▶ TASK STATEMENT:
Among the lines of the records below, count those with the word "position". Reply with that number alone.

▶ DATA RECORDS:
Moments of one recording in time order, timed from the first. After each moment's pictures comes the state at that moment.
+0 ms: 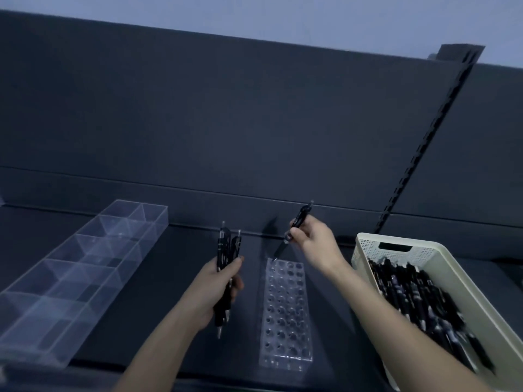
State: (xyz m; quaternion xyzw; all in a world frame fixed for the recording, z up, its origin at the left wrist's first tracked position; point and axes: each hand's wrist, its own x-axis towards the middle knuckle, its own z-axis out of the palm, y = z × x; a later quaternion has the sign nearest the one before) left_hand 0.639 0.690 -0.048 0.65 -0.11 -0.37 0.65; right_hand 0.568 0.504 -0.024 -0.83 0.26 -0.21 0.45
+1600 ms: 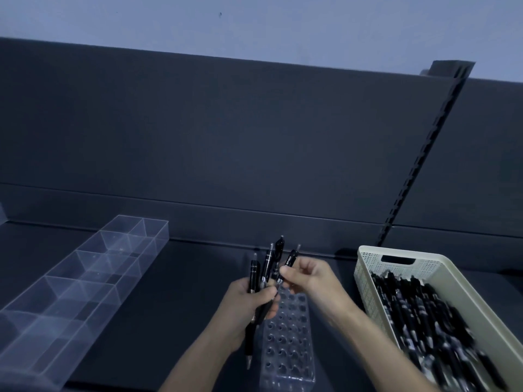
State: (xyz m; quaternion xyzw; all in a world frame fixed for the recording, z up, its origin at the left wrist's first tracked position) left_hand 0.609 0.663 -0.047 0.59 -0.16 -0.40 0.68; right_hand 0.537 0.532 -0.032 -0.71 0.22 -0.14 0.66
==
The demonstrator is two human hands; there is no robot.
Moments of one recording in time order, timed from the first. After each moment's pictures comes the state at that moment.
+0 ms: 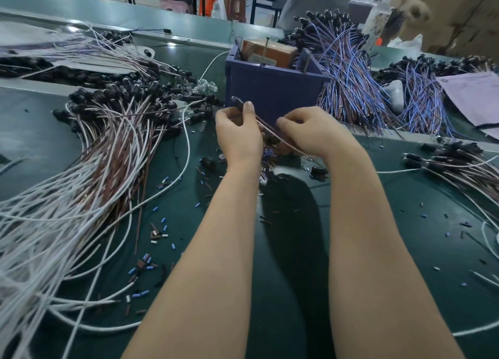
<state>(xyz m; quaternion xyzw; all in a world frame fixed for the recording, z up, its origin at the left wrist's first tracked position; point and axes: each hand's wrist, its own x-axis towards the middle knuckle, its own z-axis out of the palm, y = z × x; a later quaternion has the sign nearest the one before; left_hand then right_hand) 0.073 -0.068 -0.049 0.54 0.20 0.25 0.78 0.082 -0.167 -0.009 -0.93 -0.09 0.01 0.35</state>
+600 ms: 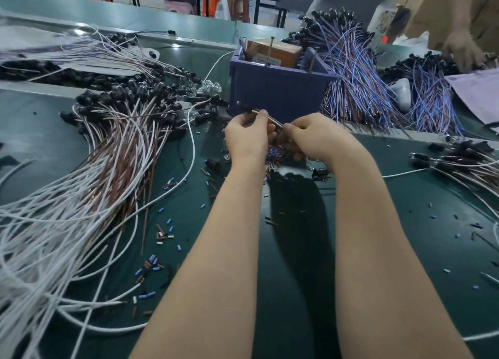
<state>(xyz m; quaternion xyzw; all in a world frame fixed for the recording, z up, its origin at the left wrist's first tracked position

▶ SOLUTION FOR THIS PROBLEM:
4